WHAT TO DO » Filter the entries for the word "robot". Copy each line in which it occurs.

PROVIDED RECORDS »
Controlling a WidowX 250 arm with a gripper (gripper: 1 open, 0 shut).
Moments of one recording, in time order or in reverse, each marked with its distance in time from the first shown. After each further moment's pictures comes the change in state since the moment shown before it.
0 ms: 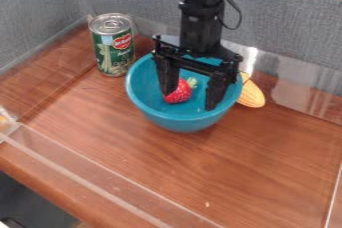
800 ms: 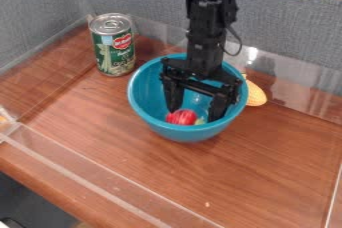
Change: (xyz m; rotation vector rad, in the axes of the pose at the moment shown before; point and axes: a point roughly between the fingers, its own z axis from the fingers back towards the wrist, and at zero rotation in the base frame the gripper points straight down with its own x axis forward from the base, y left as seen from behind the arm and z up) arm 0.023 0.004 -0.044 0.012 0.016 0.007
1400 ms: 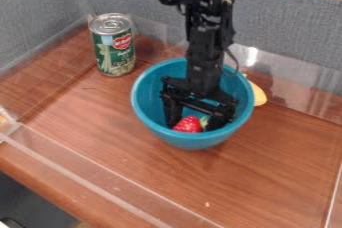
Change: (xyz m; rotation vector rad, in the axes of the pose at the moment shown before) arm -0.003 -0.008 -0.026 0.003 0.024 -0.034
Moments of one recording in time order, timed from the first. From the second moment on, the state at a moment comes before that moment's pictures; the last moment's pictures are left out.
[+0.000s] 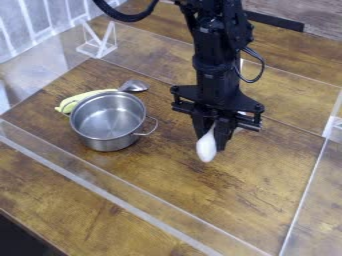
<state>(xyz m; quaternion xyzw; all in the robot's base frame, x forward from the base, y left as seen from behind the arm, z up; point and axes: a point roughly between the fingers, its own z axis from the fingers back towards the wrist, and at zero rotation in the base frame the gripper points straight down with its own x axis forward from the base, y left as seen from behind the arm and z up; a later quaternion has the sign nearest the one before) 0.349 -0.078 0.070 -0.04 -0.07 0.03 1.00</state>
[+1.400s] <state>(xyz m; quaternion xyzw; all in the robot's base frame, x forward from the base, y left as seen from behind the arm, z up) 0.364 -0.087 0.037 -0.03 -0.05 0.07 1.00</state>
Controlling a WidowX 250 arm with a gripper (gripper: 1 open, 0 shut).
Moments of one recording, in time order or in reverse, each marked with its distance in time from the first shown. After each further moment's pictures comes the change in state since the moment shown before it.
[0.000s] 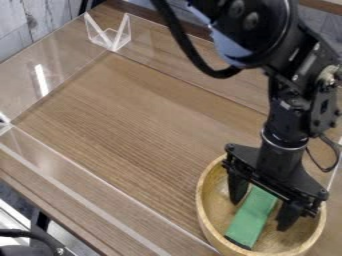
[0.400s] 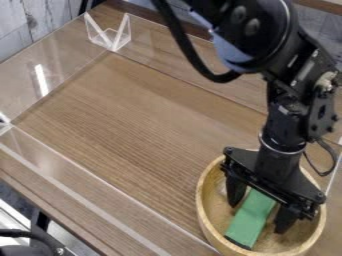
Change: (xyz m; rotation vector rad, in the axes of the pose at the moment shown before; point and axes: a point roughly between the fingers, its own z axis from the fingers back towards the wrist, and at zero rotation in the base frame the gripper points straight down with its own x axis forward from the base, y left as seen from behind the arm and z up) arm -0.001 0.001 -0.005 0.006 0.004 0.006
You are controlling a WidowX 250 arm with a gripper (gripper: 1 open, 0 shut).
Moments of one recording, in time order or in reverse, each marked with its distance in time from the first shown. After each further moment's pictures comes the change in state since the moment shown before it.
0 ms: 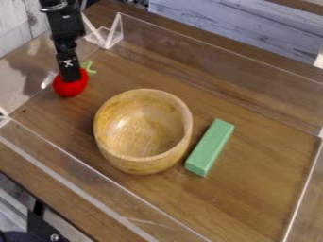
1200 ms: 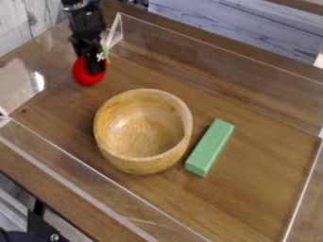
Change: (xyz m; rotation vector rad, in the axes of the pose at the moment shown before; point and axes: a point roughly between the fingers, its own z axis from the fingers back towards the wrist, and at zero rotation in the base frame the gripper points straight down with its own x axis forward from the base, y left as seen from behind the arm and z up) arm 0.047 -0.006 0.027 -0.011 -0.068 0.284
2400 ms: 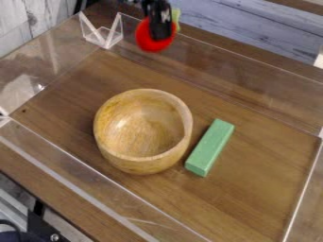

WRITTEN SOLUTION »
<state>(xyz m; quaternion xyzw; all in the robot's base frame, x forward from the base, y left as seen from behind the arm, z up; point and axes: a point roughly between the fingers, its own z axis from the fingers back towards the wrist, and at zero rotation in the base frame the gripper points straight down with its own x axis forward from the base, y left as seen from behind the arm and z up; a later quaternion has the sign nearest the one before) 0.349 -0.078 0.070 -0.04 -0.07 0.03 1.00</state>
[+1.400s] <state>(xyz m; quaternion xyzw; all in the robot's base frame, x forward from the base, y left as seen from behind the arm, z up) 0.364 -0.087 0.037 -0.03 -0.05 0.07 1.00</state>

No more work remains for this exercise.